(Extracted data entries)
- - - -

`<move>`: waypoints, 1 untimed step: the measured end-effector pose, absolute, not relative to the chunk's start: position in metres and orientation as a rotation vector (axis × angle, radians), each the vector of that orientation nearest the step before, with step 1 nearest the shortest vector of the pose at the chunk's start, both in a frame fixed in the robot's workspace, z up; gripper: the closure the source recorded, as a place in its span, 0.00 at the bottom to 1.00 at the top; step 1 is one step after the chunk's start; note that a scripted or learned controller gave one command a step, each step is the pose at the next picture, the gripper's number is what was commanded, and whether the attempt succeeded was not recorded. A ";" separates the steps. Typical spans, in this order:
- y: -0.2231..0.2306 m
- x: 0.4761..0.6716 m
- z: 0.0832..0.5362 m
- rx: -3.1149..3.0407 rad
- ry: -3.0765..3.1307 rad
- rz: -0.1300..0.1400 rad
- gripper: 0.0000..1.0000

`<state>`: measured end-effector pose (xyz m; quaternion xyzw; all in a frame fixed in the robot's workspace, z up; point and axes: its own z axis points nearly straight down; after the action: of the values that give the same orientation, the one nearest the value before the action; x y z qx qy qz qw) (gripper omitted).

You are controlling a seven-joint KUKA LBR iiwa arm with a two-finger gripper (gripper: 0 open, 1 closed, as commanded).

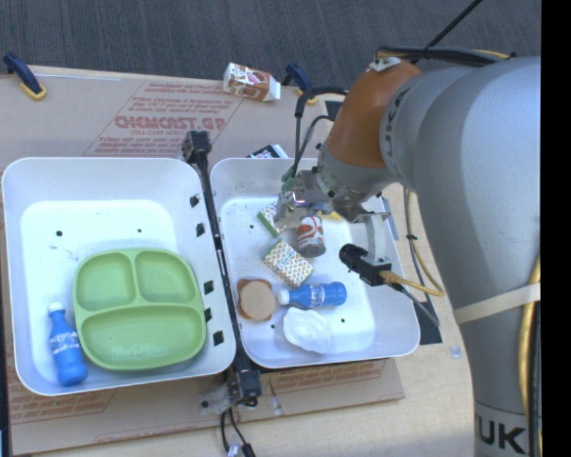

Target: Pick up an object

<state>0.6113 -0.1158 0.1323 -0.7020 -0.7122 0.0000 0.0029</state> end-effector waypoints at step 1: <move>-0.116 0.611 0.132 -2.201 -2.233 0.000 0.00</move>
<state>0.6112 -0.1158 0.1321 -0.7019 -0.7122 0.0001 0.0030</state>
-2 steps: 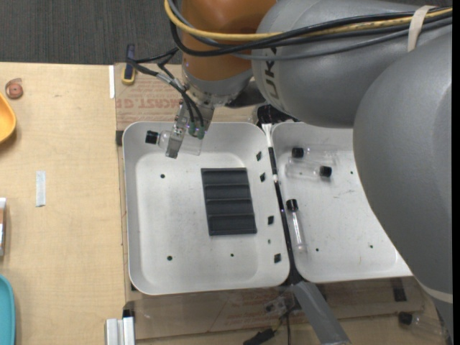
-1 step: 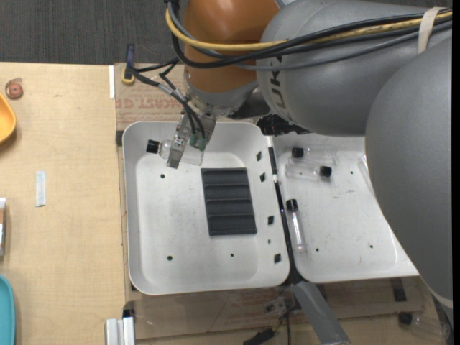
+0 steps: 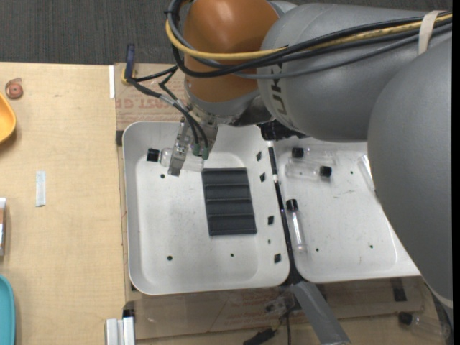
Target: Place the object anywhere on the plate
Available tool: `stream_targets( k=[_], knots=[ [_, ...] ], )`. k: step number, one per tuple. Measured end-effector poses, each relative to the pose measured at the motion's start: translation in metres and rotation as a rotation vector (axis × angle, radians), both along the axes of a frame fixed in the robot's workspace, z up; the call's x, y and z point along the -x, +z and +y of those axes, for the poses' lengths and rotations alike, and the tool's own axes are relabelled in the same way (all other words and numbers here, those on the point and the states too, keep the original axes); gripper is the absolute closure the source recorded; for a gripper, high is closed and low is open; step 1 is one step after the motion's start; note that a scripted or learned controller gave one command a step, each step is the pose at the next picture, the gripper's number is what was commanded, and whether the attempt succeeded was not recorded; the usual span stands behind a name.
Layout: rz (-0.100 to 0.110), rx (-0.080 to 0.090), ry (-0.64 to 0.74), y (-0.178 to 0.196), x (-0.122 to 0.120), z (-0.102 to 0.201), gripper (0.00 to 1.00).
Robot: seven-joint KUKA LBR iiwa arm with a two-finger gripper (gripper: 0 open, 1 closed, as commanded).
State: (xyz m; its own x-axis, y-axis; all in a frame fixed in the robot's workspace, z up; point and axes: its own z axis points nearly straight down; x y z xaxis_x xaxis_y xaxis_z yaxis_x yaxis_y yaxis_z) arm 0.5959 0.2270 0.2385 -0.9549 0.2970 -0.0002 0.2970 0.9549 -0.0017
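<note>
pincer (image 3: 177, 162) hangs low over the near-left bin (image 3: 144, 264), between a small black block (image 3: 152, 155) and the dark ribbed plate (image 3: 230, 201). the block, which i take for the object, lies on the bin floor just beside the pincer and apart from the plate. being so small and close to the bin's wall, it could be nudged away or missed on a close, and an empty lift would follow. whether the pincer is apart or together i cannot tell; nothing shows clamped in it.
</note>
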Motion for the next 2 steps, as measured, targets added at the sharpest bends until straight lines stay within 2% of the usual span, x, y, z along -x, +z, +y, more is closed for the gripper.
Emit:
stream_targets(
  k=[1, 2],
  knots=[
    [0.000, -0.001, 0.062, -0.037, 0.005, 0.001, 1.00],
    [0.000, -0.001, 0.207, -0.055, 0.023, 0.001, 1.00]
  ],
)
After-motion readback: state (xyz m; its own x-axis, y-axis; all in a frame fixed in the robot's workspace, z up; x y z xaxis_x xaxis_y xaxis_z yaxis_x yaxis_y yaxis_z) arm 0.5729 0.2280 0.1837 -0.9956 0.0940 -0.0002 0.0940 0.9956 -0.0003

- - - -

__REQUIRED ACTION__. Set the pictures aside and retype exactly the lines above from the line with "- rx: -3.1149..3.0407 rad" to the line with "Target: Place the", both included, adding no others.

__ANSWER FOR THIS EXERCISE__.
- rx: -3.1149..3.0407 rad
- ry: -3.0765..3.1307 rad
- rz: -0.1300..0.1400 rad
- gripper: 0.0000..1.0000

`<state>`: measured end-effector pose (xyz m; quaternion xyzw; all in a frame fixed in the robot's workspace, z up; point and axes: its own z axis points nearly straight down; after the action: of the values that give the same orientation, the one nearest the value before the action; x y z qx qy qz qw) (gripper omitted).

You are controlling a seven-joint KUKA LBR iiwa arm with a two-finger gripper (gripper: 0 open, 1 closed, as commanded).


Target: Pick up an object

<state>0.6113 -0.1158 0.1323 -0.7020 -0.7122 0.0000 0.0029</state> end-effector waypoints at step 1: <move>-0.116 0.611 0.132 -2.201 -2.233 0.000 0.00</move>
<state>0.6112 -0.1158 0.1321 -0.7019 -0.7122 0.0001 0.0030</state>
-2 steps: 
-1 step: 
+0 steps: 
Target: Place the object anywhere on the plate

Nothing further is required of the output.